[Start of section]

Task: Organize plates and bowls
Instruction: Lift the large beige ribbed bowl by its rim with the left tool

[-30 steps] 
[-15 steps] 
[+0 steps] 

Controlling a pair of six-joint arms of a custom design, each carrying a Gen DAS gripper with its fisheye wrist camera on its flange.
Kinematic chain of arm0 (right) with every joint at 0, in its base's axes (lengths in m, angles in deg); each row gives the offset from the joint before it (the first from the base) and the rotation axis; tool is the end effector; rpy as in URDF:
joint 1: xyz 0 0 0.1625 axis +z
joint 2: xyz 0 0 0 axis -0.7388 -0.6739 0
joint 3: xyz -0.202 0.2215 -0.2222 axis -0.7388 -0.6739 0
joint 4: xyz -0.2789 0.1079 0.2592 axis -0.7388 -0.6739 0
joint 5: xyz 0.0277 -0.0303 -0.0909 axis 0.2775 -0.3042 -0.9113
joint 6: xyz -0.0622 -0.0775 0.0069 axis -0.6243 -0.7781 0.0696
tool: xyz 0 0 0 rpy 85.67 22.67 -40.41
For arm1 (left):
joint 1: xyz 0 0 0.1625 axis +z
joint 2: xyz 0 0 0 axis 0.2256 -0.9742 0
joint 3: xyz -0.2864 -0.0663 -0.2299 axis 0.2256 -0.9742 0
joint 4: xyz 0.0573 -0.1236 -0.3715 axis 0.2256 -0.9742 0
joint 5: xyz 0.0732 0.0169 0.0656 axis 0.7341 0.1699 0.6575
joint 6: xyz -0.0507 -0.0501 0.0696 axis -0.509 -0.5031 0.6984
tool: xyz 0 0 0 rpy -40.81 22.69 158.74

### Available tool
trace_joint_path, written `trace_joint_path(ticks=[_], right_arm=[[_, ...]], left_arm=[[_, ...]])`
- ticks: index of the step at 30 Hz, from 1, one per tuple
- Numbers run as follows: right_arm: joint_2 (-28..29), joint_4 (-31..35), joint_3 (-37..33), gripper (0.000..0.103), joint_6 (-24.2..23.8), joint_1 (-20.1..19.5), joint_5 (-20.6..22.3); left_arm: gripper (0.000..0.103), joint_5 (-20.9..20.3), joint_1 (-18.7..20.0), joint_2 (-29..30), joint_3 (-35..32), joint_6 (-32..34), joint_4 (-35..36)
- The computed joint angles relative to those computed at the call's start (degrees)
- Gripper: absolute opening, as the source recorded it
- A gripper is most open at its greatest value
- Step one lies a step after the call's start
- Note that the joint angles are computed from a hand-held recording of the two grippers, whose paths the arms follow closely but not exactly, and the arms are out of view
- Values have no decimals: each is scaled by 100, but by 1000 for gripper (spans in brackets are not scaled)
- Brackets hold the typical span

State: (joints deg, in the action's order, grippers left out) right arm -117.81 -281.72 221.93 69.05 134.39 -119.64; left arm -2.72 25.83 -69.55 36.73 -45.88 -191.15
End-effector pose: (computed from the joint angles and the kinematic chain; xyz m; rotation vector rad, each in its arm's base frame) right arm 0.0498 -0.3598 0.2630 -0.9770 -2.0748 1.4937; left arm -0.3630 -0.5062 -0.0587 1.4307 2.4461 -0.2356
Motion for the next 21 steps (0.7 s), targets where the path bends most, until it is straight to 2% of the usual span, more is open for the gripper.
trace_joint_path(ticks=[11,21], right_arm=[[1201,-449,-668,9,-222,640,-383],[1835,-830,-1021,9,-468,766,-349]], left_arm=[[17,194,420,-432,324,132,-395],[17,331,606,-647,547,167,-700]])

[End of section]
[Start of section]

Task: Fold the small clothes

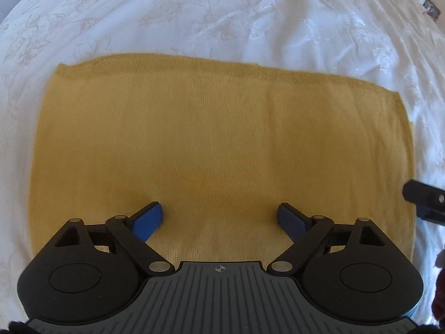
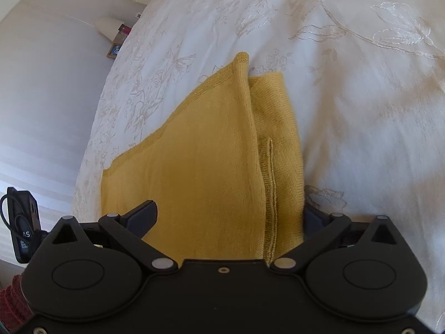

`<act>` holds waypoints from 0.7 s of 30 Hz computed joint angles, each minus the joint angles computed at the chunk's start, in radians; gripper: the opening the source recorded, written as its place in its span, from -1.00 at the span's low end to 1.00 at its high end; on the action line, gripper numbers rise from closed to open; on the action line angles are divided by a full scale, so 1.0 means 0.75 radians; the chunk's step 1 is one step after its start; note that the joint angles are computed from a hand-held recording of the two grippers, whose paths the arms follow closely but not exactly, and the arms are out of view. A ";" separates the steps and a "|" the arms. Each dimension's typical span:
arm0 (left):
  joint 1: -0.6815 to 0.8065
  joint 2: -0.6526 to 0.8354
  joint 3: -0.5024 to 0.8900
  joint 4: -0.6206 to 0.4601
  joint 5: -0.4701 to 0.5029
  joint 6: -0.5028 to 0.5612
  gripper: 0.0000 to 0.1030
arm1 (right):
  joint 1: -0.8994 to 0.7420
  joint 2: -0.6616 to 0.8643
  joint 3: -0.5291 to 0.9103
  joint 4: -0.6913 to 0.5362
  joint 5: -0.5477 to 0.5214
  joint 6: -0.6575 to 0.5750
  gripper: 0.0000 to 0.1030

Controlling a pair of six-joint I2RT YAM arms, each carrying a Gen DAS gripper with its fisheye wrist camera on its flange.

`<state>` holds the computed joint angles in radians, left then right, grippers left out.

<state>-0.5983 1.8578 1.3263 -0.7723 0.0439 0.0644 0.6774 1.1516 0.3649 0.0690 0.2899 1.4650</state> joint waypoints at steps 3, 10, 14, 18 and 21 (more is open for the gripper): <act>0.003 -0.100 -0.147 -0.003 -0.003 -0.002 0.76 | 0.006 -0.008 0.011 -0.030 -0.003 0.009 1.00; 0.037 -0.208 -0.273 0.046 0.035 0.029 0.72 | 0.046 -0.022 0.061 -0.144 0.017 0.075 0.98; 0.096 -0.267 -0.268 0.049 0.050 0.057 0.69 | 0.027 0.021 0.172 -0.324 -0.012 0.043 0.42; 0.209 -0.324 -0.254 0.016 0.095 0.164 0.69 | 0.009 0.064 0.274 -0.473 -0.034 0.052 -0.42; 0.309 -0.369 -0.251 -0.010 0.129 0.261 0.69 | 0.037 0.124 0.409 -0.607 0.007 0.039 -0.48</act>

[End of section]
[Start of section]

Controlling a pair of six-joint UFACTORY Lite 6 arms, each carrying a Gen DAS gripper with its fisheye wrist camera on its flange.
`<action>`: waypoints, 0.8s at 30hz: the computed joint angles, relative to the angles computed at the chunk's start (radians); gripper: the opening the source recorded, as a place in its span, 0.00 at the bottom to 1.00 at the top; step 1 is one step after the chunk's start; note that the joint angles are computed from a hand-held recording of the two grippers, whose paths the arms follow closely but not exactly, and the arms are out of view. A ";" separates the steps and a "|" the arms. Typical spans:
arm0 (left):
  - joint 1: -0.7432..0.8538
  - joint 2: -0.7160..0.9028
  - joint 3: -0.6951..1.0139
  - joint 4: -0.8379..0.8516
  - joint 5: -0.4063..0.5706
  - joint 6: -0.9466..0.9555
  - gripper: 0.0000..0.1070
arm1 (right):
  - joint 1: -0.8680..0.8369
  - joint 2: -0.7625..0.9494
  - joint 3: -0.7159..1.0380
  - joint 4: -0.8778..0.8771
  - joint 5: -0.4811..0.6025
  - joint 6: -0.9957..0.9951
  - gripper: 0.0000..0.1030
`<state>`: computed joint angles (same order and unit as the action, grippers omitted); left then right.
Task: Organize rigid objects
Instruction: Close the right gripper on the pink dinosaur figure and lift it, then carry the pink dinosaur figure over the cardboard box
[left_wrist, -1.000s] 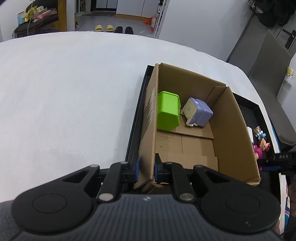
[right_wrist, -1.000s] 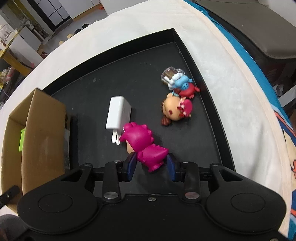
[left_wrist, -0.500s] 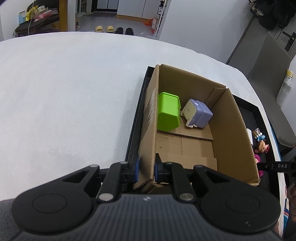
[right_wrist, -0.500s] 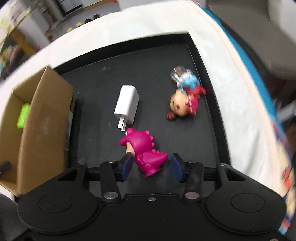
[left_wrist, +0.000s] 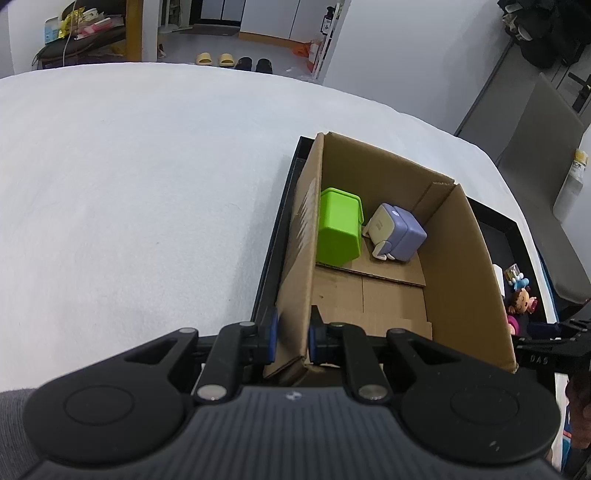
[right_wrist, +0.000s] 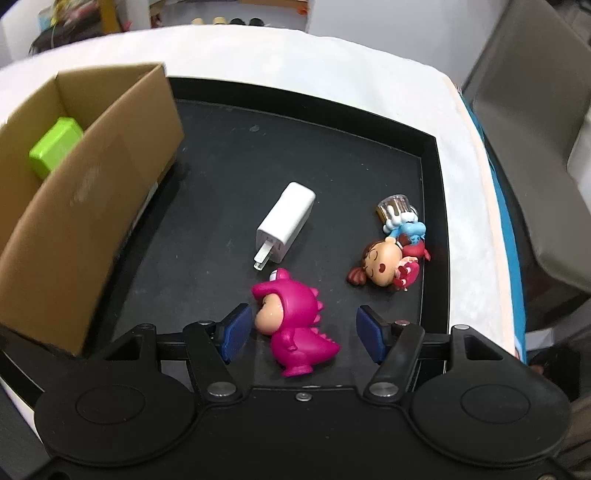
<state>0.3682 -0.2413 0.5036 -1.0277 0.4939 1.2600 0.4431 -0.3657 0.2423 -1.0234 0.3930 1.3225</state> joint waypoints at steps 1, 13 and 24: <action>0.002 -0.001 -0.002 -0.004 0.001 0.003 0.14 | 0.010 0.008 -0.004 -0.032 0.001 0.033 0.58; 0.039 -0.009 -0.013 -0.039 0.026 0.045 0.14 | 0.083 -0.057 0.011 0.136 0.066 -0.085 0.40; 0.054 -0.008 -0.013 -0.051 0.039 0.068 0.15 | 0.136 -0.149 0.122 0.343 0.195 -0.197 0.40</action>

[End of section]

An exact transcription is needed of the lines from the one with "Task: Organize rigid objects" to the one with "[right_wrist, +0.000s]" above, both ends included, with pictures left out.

Task: Organize rigid objects
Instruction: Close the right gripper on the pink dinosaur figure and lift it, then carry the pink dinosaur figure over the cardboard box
[left_wrist, -1.000s] 
[right_wrist, -1.000s] 
[left_wrist, -0.500s] 
[right_wrist, -0.500s] 
[left_wrist, +0.000s] 
[right_wrist, +0.000s] 

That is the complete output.